*Directions for this task:* What you write must be the listing below in full, word for word, minus its pictures.

*Exercise material:*
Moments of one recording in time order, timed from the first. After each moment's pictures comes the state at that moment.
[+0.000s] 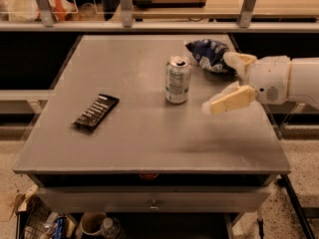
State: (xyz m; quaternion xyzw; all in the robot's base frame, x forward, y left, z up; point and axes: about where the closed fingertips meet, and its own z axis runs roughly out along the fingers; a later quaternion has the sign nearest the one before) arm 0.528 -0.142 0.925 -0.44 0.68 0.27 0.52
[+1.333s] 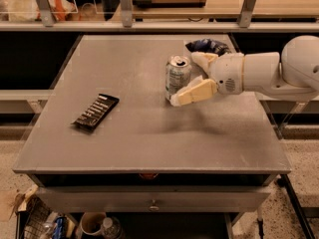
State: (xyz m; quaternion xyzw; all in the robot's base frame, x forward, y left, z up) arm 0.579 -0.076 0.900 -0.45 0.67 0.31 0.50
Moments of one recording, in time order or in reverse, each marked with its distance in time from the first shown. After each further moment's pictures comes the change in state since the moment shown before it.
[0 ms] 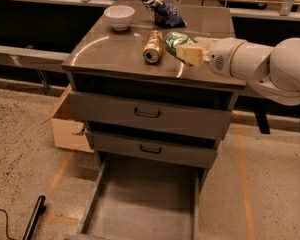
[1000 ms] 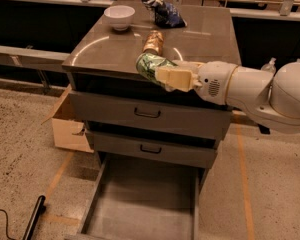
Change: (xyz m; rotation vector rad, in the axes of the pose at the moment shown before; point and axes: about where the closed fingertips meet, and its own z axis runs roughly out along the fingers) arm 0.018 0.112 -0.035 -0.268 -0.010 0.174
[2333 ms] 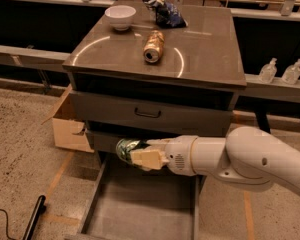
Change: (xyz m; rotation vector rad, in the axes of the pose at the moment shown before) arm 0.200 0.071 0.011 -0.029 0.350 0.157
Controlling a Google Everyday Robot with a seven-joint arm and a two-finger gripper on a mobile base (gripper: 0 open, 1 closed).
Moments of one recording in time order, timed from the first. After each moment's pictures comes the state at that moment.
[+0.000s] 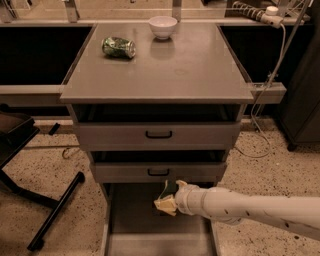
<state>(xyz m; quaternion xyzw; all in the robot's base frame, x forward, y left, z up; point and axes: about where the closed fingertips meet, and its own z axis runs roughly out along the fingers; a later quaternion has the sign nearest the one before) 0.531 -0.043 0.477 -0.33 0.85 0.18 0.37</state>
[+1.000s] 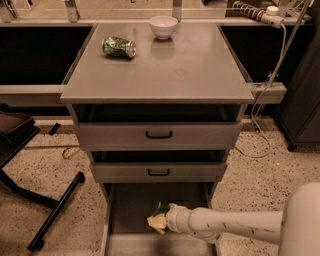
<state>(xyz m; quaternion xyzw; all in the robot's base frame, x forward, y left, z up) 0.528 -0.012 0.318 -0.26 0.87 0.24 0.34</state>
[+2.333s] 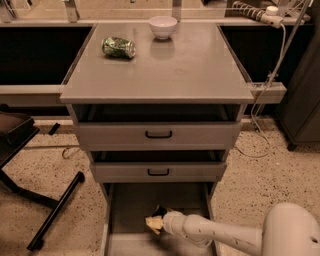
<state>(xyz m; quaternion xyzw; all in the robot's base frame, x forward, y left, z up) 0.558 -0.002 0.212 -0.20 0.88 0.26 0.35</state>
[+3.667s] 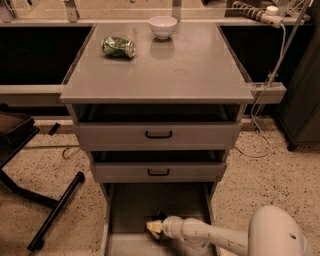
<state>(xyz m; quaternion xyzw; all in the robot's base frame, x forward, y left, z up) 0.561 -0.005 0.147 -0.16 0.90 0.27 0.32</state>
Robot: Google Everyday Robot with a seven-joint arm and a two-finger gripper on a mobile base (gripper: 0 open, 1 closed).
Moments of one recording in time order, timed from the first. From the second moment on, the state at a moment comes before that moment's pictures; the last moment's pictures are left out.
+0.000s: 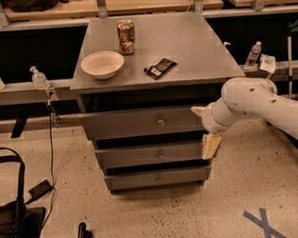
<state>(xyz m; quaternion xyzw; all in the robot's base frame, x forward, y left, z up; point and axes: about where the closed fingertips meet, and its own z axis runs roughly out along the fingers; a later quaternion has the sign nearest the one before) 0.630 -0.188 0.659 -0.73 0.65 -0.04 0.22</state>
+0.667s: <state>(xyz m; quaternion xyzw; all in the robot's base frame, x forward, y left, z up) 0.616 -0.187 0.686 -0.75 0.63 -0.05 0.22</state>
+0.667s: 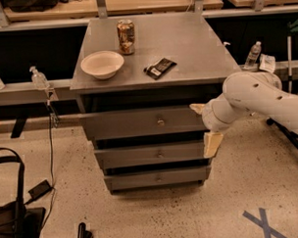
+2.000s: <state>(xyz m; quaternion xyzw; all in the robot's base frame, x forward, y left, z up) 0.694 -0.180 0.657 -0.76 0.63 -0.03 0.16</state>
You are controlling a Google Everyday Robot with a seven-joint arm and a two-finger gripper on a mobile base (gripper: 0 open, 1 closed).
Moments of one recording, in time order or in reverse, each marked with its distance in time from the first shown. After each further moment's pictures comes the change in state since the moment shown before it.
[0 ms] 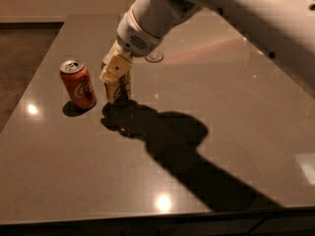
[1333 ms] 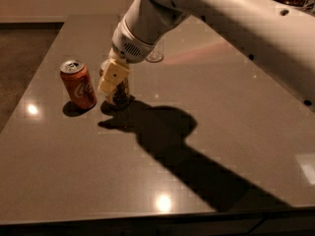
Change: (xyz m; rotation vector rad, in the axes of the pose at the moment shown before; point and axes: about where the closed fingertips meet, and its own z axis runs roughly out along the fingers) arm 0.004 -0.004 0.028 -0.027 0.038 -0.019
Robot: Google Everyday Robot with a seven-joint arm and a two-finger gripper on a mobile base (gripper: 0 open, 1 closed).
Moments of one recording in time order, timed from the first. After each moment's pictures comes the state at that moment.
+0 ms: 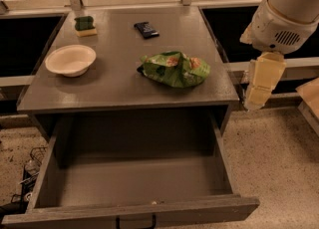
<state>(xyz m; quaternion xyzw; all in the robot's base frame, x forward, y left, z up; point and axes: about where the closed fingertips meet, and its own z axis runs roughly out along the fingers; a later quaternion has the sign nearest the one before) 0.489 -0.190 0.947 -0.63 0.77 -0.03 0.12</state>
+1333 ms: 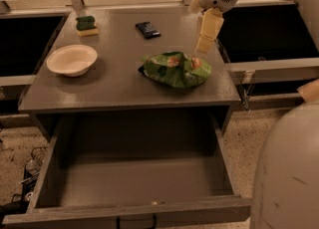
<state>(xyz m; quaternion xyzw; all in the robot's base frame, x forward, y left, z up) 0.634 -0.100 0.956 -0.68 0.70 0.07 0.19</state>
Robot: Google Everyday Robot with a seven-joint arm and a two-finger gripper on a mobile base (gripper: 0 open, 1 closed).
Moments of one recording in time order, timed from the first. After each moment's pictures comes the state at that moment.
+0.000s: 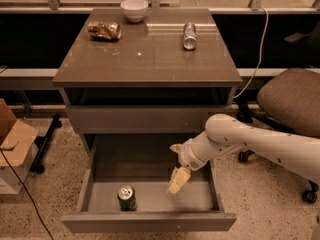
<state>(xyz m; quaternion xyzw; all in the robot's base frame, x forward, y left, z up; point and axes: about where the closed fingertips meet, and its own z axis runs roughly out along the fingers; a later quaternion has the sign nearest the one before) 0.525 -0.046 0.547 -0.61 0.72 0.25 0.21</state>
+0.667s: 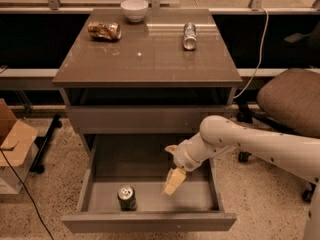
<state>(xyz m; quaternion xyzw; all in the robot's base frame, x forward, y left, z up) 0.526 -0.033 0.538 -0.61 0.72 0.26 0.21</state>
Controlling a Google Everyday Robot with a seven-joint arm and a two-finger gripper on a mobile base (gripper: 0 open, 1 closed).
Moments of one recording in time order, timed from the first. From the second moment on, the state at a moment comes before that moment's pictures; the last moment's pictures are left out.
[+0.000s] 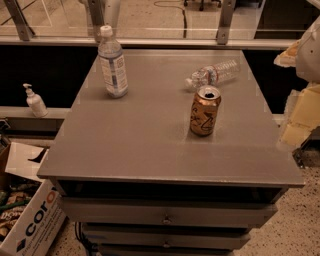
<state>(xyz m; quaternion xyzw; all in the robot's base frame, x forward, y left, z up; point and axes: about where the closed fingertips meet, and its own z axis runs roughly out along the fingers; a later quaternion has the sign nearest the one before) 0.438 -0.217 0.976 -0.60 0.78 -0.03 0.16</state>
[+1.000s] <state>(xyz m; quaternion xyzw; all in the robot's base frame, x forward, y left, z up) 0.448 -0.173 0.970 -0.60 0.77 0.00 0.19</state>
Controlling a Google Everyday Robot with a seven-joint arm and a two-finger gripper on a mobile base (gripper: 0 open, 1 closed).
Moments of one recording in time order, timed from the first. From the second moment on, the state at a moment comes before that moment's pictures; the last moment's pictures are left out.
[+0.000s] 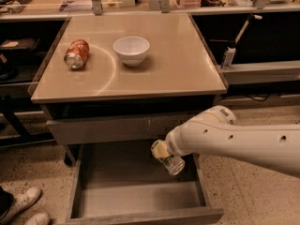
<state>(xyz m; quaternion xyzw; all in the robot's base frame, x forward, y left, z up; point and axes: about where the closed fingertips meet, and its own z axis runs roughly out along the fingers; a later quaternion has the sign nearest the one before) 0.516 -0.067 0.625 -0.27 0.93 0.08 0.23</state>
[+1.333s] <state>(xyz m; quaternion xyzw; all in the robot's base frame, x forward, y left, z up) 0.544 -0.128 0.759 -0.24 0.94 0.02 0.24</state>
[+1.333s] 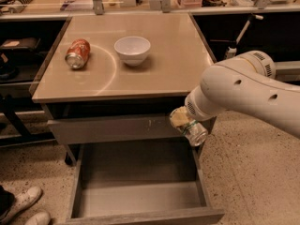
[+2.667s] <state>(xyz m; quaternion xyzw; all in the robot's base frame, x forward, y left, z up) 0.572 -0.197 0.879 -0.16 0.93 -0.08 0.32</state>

*Answer for this exercise:*
Moments of one recording in time order, timed from the first. After each moment's pictures comes the state at that moment.
[+0.000s] 
State: (xyz m; quaternion xyzw; all in the robot's base frame, x forward, y left, z up; point and axes: about where the closed fingertips meet, and its own z axis runs roughly out along the fingers; a later quaternion has the sign nearest the one before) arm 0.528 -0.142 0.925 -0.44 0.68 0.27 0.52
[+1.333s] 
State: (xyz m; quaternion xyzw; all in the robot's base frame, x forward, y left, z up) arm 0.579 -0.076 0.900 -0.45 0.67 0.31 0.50
Moments of one recording, in time order or in reverse, each marked with its distance in time from the first shown. After each further moment's pictures comes the change in state since the moment shown before it.
[0 ms] 
[1000 ms] 
Change: (xyz m; rotation vector rad, in the axes of the pose at the moment shown before; point and axes: about where the closed fingertips meet, and its own z axis runs roughly out along the fingers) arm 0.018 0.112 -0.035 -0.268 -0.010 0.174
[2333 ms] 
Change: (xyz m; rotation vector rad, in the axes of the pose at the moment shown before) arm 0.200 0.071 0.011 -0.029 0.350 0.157
Controlling a Google Everyday Robot with a seven-joint arm and a two-finger gripper on a mobile base (gripper: 0 open, 1 closed).
Moments of one recording in time order, timed from the first. After each moment's pictures comes the state at that moment.
[+0.000s] 
<state>(xyz m; quaternion xyzw; all in the robot's base frame, x forward, y left, z up; point and axes: about where the closed fingertips meet, and its own z axis runs roughly out along the fingers; a later quaternion has the sign nearest the one before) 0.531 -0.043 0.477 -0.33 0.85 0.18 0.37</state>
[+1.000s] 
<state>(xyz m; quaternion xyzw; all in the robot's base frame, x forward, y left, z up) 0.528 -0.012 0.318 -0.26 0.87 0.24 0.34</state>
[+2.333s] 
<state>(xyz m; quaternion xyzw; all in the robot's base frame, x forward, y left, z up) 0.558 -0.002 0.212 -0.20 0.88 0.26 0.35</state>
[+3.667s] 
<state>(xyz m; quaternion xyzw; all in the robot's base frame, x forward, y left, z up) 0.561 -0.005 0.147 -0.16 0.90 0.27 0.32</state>
Robot: Google Everyday Robot with a seven-joint arm and a two-finger gripper on a mobile base (gripper: 0 open, 1 closed).
Moments of one recording in time order, timed from the first. From the second moment on, the state at a moment comes before that moment's pictures; the last moment's pictures are left out.
+0.000s: 
<state>(xyz m; quaternion xyzw; all in the robot's base frame, x forward, y left, z up; point and axes: about where the closed fingertips meet, and its own z axis runs roughly out along the fingers; a later quaternion has the sign nearest the one before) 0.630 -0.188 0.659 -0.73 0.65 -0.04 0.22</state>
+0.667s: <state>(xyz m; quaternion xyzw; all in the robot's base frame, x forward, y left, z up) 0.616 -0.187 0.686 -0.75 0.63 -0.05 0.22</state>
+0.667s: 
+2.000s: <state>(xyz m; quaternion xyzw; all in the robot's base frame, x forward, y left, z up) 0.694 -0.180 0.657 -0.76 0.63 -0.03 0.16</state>
You are controlling a Google Everyday Robot with a seven-joint arm and a two-finger gripper on a mobile base (gripper: 0 open, 1 closed).
Moments of one recording, in time order or in reverse, each marked with its distance in time from the first shown. After each further moment's pictures comes the change in state since the moment shown before it.
[0 ms] 
[1333 ms] 
Change: (xyz m; rotation vector rad, in the axes of the pose at the moment shown before; point and axes: about where the closed fingertips meet, and its own z axis runs roughly out along the fingers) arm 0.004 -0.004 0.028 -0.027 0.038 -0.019
Robot: Google Everyday Robot with a seven-joint arm and a two-finger gripper on a mobile base (gripper: 0 open, 1 closed).
Moments of one recording in time order, timed from the first. After each moment's pictures comes the state at that moment.
+0 ms: 
<state>(xyz m; quaternion xyzw; all in the robot's base frame, x forward, y left, z up; point and axes: about where the closed fingertips meet, and its own z axis runs roughly out along the fingers; a later quaternion has the sign nearest the one before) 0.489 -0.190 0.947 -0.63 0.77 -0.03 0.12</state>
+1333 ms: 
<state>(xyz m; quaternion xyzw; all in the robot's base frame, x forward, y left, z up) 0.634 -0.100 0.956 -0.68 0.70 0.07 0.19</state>
Robot: Google Everyday Robot with a seven-joint arm and a two-finger gripper on a mobile base (gripper: 0 open, 1 closed).
Moments of one recording in time order, timed from the first. After each moment's pictures comes the state at that moment.
+0.000s: 
<state>(xyz m; quaternion xyzw; all in the robot's base frame, x forward, y left, z up; point and axes: about where the closed fingertips meet, and its own z axis runs roughly out along the fingers; a later quaternion has the sign nearest the one before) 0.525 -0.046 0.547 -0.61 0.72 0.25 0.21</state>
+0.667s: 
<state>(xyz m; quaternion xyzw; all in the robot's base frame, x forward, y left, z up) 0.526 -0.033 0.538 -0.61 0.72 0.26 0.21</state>
Controlling a Google Everyday Robot with a seven-joint arm and a two-finger gripper on a mobile base (gripper: 0 open, 1 closed).
Moments of one recording in time order, timed from the first. From the second moment on, the state at a moment comes before that moment's pictures; the last moment's pictures are left out.
[+0.000s] 
<state>(xyz m; quaternion xyzw; all in the robot's base frame, x forward, y left, z up; point and axes: about where the closed fingertips meet, and its own z axis runs roughly out along the fingers; a later quaternion has the sign nearest the one before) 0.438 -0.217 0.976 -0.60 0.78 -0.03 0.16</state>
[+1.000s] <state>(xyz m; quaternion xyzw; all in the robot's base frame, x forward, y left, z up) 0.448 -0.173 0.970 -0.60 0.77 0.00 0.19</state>
Controlling a Google Everyday Robot with a seven-joint arm and a two-finger gripper on a mobile base (gripper: 0 open, 1 closed).
Moments of one recording in time order, timed from the first. From the second moment on, the state at a moment comes before that moment's pictures; the last moment's pictures are left out.
[+0.000s] 
<state>(xyz m; quaternion xyzw; all in the robot's base frame, x forward, y left, z up; point and axes: about where the closed fingertips meet, and its own z axis runs roughly out along the fingers; a later quaternion has the sign nearest the one before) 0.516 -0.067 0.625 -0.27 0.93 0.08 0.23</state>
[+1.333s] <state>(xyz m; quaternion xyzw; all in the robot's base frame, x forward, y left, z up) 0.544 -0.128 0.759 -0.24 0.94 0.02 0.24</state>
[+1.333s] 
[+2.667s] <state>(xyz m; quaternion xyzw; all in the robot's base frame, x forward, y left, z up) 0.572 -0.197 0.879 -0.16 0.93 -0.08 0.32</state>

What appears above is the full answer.